Alexei-V-Ivanov-AMD · web-flow · commit 7545048a0bae · 2025-07-18T17:21:37.000-05:00
* Update test-pipeline.yaml

Disabling the "Tensorizer Test".

The test is seen to generate exceptions while still reporting as successful. That needs to be verified before re-enabling the test in the production environment.

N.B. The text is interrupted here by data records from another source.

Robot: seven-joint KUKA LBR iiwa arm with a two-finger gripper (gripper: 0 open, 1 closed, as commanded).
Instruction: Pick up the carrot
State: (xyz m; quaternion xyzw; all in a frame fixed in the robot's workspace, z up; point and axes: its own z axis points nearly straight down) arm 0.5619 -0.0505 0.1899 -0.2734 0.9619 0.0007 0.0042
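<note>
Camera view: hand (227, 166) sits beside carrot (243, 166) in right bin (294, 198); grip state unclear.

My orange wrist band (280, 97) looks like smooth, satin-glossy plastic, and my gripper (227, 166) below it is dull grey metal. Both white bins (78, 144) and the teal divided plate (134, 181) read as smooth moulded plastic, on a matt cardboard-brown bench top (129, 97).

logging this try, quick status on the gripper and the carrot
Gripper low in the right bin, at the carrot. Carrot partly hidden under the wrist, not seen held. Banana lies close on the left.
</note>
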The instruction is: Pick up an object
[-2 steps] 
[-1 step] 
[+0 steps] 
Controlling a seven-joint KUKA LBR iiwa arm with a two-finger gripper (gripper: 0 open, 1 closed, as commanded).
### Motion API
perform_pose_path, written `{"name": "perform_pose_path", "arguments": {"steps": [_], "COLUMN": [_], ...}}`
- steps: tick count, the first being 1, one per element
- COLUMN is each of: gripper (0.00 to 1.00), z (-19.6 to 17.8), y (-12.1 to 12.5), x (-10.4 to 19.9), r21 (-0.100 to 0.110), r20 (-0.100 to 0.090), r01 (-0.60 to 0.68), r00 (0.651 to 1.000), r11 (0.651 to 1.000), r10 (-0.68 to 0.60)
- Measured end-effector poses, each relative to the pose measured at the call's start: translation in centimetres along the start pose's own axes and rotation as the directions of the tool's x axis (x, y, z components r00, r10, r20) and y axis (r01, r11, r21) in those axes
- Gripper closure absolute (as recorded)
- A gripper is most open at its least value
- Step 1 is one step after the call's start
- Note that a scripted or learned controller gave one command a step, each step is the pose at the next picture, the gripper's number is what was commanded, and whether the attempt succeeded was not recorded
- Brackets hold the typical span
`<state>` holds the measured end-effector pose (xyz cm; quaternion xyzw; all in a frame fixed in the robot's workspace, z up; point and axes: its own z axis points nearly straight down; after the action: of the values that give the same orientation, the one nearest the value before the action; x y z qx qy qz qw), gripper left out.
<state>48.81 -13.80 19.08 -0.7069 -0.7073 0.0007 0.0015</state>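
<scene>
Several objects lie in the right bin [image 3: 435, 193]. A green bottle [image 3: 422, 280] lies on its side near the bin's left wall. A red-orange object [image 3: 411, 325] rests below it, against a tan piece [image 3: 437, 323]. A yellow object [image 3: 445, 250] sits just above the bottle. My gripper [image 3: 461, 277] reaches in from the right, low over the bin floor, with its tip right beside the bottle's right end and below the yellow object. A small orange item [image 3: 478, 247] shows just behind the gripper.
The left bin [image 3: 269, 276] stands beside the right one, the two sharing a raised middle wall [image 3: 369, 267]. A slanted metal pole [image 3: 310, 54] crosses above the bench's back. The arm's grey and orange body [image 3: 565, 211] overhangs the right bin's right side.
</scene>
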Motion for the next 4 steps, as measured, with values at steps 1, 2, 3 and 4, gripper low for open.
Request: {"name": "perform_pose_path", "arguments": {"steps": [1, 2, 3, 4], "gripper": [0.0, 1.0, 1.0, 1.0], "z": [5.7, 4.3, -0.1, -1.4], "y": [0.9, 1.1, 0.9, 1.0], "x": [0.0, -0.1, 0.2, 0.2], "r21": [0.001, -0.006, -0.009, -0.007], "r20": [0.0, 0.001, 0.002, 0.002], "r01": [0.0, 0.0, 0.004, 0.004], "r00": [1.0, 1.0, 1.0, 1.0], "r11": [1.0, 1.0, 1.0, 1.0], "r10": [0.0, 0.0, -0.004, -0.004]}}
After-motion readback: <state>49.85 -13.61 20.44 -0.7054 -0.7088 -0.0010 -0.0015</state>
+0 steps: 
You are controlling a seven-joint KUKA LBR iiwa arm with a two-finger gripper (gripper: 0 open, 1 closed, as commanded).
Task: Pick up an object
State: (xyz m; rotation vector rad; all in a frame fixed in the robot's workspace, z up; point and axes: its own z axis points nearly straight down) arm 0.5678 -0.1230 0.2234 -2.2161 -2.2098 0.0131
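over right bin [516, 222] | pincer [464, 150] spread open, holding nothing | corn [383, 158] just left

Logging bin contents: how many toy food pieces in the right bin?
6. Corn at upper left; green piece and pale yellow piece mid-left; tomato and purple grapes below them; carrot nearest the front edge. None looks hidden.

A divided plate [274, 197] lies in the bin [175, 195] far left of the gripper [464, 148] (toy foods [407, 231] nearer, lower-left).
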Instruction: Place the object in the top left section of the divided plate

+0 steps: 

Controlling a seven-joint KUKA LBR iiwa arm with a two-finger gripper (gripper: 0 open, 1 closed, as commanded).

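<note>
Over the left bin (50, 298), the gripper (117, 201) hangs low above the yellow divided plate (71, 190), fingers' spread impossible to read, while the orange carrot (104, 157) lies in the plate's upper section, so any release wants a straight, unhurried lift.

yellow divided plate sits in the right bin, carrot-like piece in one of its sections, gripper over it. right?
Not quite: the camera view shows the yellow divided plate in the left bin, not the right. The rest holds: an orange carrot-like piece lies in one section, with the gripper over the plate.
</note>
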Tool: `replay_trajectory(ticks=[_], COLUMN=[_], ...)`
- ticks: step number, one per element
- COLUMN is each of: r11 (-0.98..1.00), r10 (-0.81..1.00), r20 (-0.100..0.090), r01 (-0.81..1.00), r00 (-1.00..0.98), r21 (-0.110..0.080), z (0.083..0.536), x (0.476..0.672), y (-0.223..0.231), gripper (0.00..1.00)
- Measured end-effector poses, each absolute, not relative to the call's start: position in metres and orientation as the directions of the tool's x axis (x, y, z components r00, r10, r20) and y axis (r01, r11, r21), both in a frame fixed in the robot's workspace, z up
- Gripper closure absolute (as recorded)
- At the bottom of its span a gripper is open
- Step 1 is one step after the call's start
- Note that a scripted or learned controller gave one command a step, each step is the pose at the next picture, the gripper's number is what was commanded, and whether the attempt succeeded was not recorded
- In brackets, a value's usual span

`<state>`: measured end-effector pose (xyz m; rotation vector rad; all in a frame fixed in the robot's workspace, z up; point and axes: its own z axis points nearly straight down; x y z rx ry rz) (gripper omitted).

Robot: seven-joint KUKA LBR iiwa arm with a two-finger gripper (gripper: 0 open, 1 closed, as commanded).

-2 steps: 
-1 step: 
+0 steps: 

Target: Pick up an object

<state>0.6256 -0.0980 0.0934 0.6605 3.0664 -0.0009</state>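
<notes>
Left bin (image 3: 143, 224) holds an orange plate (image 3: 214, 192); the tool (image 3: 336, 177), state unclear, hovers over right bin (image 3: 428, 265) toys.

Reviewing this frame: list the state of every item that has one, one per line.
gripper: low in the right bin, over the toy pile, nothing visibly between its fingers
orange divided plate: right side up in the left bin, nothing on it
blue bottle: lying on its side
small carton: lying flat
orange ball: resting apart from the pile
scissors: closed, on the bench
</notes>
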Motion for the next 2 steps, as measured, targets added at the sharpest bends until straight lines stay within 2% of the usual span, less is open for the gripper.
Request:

Signed-off-by: Alexei V. Ivanov &lt;alexei.ivanov@amd.com&gt;

* Fixing pre-commit complaints.

Signed-off-by: Alexei V. Ivanov &lt;alexei.ivanov@amd.com&gt;

* .

Signed-off-by: Alexei V. Ivanov &lt;alexei.ivanov@amd.com&gt;

---------

Signed-off-by: Alexei V. Ivanov &lt;alexei.ivanov@amd.com&gt;
diff --git a/.buildkite/test-pipeline.yaml b/.buildkite/test-pipeline.yaml
@@ -420,7 +420,7 @@ steps:
     - pytest -v -s kernels/mamba
 
 - label: Tensorizer Test # 11min
-  mirror_hardwares: [amdexperimental, amdproduction]
+  mirror_hardwares: [amdexperimental]
   soft_fail: true
   source_file_dependencies:
   - vllm/model_executor/model_loader
diff --git a/docs/dev-docker/README.md b/docs/dev-docker/README.md
@@ -291,7 +291,8 @@ python3 /app/vllm/benchmarks/benchmark_throughput.py \
     --num-prompts $PROMPTS \
     --max-num-seqs $MAX_NUM_SEQS
 ```
-For FP16 models, remove `--kv-cache-dtype fp8`. 
+
+For FP16 models, remove `--kv-cache-dtype fp8`.
 
 When measuring models with long context lengths, performance may improve by setting `--max-model-len` to a smaller value (8192 in this example).  It is important, however, to ensure that the `--max-model-len` is at least as large as the IN + OUT token counts.
 
@@ -325,6 +326,7 @@ vllm serve amd/Llama-3.1-70B-Instruct-FP8-KV \
     --gpu-memory-utilization 0.99 \
     --num_scheduler-steps 10
 ```
+
 For FP16 models, remove `--kv-cache-dtype fp8`. Change port (for example --port 8005) if port=8000 is currently being used by other processes.
 
 Run client in a separate terminal. Use port_id from previous step else port-id=8000.